» **ACTION ITEM**: Repeat all of the data below word for word, keeping no images.

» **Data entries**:

--- START ---

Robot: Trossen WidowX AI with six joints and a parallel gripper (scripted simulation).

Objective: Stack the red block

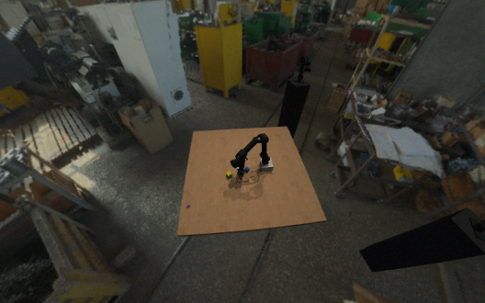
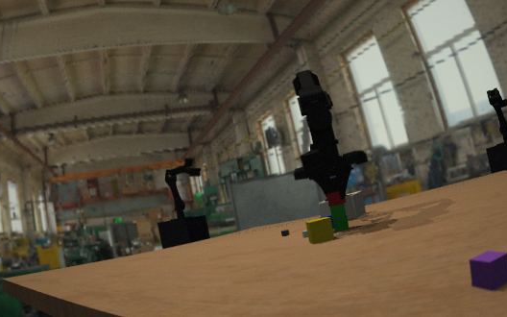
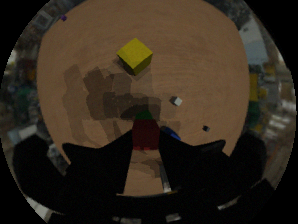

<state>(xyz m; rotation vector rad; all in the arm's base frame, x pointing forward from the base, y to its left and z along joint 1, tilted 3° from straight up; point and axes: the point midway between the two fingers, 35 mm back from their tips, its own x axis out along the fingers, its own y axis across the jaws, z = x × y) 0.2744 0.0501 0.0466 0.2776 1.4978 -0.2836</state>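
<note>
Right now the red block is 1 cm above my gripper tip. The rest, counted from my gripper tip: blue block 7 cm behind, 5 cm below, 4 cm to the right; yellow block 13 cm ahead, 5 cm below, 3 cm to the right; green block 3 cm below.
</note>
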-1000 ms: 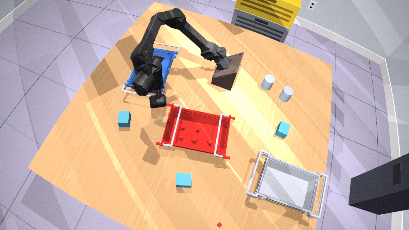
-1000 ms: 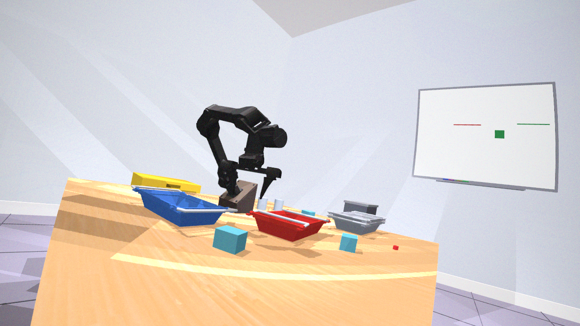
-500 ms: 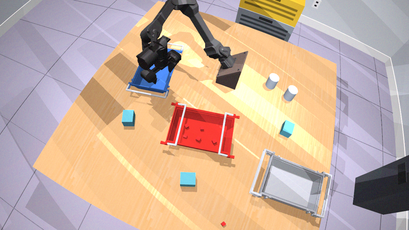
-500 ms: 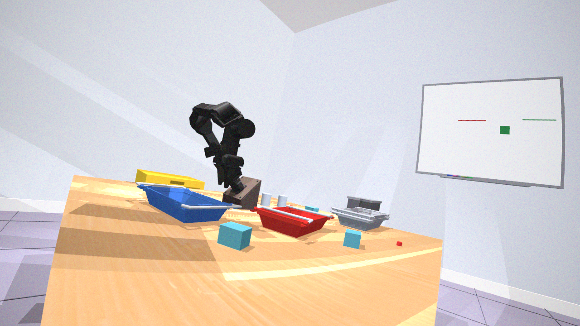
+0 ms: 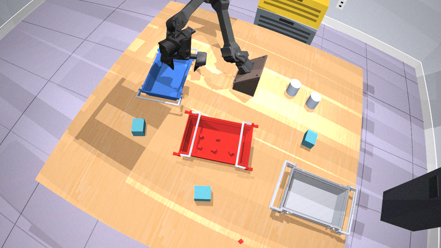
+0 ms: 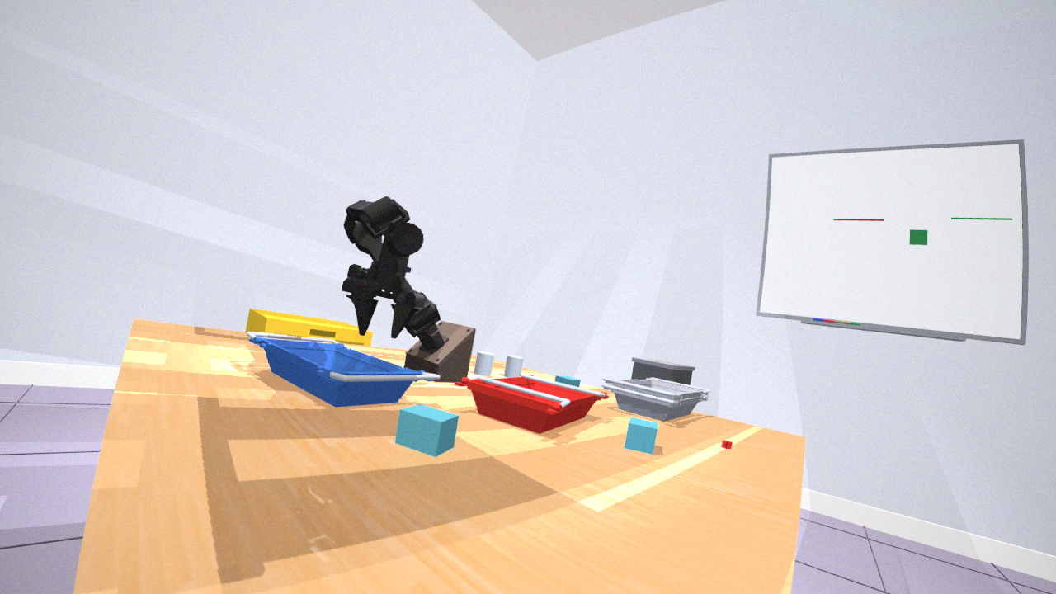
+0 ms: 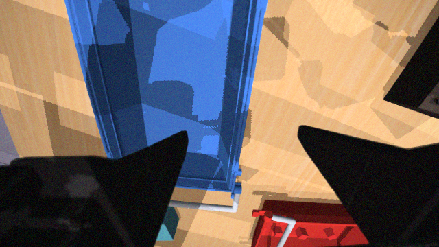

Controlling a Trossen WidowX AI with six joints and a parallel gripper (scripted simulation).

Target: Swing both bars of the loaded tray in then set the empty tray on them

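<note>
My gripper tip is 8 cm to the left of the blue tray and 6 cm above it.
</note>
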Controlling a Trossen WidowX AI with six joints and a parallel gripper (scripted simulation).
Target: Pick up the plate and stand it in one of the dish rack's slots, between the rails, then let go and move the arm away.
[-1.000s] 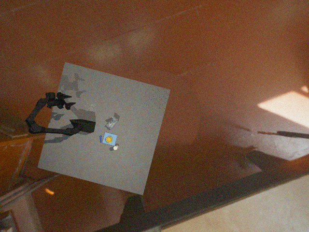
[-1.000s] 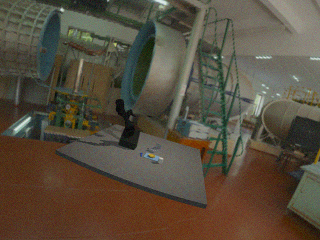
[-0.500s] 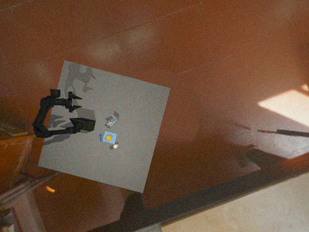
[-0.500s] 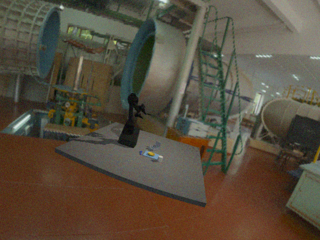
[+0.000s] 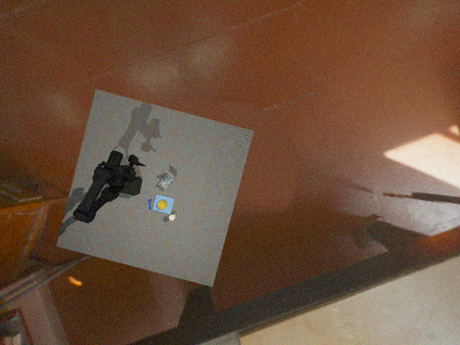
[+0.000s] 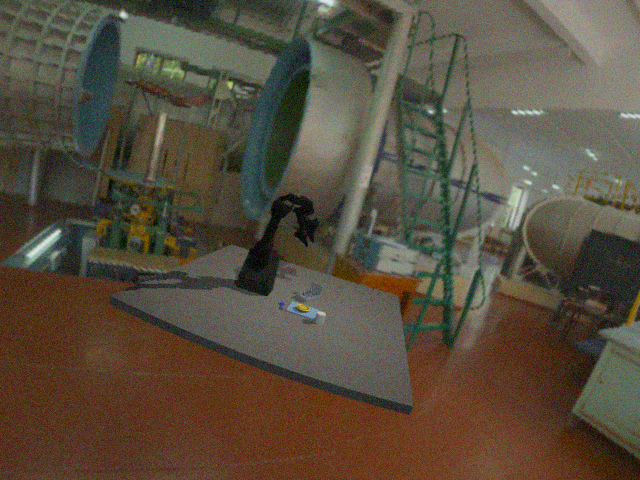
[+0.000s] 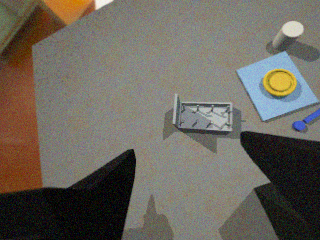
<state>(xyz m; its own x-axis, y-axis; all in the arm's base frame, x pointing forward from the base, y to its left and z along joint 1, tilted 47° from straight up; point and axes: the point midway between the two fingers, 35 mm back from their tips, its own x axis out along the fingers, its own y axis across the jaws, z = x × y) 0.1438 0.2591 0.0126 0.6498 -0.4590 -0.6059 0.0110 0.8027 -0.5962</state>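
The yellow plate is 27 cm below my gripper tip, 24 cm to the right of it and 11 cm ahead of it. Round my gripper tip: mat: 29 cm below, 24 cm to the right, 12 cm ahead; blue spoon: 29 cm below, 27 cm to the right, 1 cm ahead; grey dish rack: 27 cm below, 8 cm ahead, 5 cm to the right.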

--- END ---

» **TASK ANSWER**:
Robot: Trossen WidowX AI with six joints and a parallel gripper (scripted simulation).

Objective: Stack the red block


<state>(xyz m; rotation vector rad; all in the arm's base frame, x pointing forward from the base, y to its left and z along joint 1, tilted 3° from straight up; point and axes: the point midway between the two fingers, 35 mm back from their tips, its own x axis out along the fingers, its own y axis across the jaws, z = x × y) 0.2744 0.0501 0.0466 0.2776 1.4978 -0.2836</state>
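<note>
Right now the red block is 1 cm above my gripper tip. The rest, counted from my gripper tip: blue block 7 cm behind, 5 cm below, 4 cm to the right; yellow block 13 cm ahead, 5 cm below, 3 cm to the right; green block 3 cm below.
</note>
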-1000 ms: 
-1000 ms: 
-500 ms: 
-500 ms: 
+0 ms: 
+0 ms: 
+0 ms: 

Controlling a Trossen WidowX AI with six joints and a parallel gripper (scripted simulation).

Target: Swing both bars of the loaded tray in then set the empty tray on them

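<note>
My gripper tip is 8 cm to the left of the blue tray and 6 cm above it.
</note>
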Controlling a Trossen WidowX AI with six joints and a parallel gripper (scripted simulation).
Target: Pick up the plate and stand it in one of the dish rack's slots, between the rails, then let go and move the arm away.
[-1.000s] 
[-1.000s] 
[-0.500s] 
[-0.500s] 
[+0.000s] 
[+0.000s] 
[+0.000s] 
<state>(xyz m; its own x-axis, y-axis; all in the arm's base frame, x pointing forward from the base, y to its left and z along joint 1, tilted 47° from straight up; point and axes: the point midway between the two fingers, 35 mm back from their tips, its own x axis out along the fingers, its own y axis across the jaws, z = x × y) 0.1438 0.2591 0.0126 0.6498 -0.4590 -0.6059 0.0110 0.8027 -0.5962</state>
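The yellow plate is 27 cm below my gripper tip, 24 cm to the right of it and 11 cm ahead of it. Round my gripper tip: mat: 29 cm below, 24 cm to the right, 12 cm ahead; blue spoon: 29 cm below, 27 cm to the right, 1 cm ahead; grey dish rack: 27 cm below, 8 cm ahead, 5 cm to the right.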

The answer, as written, is complete.